ISHN Chief Editor Dave Johnson
dave johnson

Note: This is an excerpt of the Executive Summary of this year's ISHN White Paper study. The full data set will be available soon.

The first thing we noticed in this year’s annual White Paper EHS State of the Nation reader survey was age. It could be that morbid mindset that seems to settle in with age: the older you get the more you tend to check ages. Take to reading the obits. Anyway, how does the number 54 strike you? That’s the median age of survey respondents.

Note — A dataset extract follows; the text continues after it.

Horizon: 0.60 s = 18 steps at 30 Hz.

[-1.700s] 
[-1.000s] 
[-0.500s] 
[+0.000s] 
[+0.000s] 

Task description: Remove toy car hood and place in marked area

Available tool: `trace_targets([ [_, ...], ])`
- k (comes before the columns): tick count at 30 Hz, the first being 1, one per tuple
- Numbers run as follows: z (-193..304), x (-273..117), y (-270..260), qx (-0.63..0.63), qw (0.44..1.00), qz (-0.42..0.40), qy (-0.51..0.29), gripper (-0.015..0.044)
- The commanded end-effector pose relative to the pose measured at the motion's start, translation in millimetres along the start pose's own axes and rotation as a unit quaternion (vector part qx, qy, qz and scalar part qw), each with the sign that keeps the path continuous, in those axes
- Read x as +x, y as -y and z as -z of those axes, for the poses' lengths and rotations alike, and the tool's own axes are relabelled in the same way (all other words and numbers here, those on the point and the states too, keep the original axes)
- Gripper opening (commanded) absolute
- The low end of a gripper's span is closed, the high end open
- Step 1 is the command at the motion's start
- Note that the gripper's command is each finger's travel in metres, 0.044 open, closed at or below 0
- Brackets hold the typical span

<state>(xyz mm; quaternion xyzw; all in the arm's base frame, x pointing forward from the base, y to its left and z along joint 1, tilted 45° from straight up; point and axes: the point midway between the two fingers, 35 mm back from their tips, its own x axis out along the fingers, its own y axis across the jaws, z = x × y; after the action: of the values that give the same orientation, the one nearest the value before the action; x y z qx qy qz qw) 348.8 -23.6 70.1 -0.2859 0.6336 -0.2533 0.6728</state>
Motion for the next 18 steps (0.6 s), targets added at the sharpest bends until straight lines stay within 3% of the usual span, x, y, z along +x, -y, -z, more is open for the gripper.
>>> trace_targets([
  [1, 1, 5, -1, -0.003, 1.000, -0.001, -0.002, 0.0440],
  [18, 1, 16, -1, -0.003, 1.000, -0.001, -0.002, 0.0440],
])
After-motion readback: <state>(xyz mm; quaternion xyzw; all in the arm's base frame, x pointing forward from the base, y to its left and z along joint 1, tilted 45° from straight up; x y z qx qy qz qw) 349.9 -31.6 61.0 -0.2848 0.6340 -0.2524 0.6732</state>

It puts EHS pros fairly high up there in the “thinning and graying” ranks. Consider: the median age in the U.S. labor force is 41. Median age for physicians: 49. Median age for chemists: 47 and falling fast. Median age for mathematicians: 40. Median age for journalists: 41 (Little wonder the idea of Botox® treatment flashes to mind when I amble around the corridors of HQ). Median age for a construction worker: 40. No state in the union has a median age for public school teachers above 50. Try out these medians for teachers: CA (43); NY (41); PA (43); AZ (44); Texas (43).

In fact, the White Paper results show that four out of every ten EHS pros (42%) is age 55-64. More than three-quarters (76%) of the EHS Nation consists of pros between ages 45 to 64 years.

Now let’s back up. How does this decidedly middle-aged demographic impact the EHS landscape.

The payback

One of the benefits: income should expand with waistlines. $79,000 is the median salary of the White Paper respondents. That’s far better than the U.S. worker median salary of $41,000.

Almost four in ten EHS pros (38%) have annual salaries of $90,000 or more. That could represent executive VPs at the top of the career ladder, certain consultants making good money as expert witnesses, or the survival of the fittest in pared-down one-person EHS departments.

A few plausible explanations for the current salary situation:

EHS pay has expanded parallel to the increasing length of EHS job titles. From the old days of “the safety guy” we’Ve gone to “Senior Vice President for Global Safety, Health, Environment, Quality, Product Stewardship, Corporate Social Responsibility, Sustainability, Crisis Communications, Operational Integrity, and Reputation Management.” The consolidation of jobs under umbrella titles, which reduces headcount in the EHS Department, has benefited the few and the weary.

You’re going to earn your keep. Smaller staffs and larger work plates mean working longer hours (predicted by 44% of respondents in 2012) and more job-related distress (46%). Here is the cruncher: Only 12% will work with larger EHS resource support in 2012; outpaced by the 19% who foresee declining resource support. Welcome to the new normal.

Nomads have always been an EHS professional stereotype. You know the kind of pro who moves through a number of companies and positions. Some are fortunate enough to get a salary bump at each stop. They come in, fix a problem, and move on. Or they bump heads with management and leave. An alternative career path is working your way up the corporate levels.

Globalization has benefited EHS pay. The onus is on corporations to be responsible world citizens, leave small footprints, audit foreign sites, train foreign workers, and investigate foreign incidents. About one-third of White Paper respondents (32%) have global responsibilities.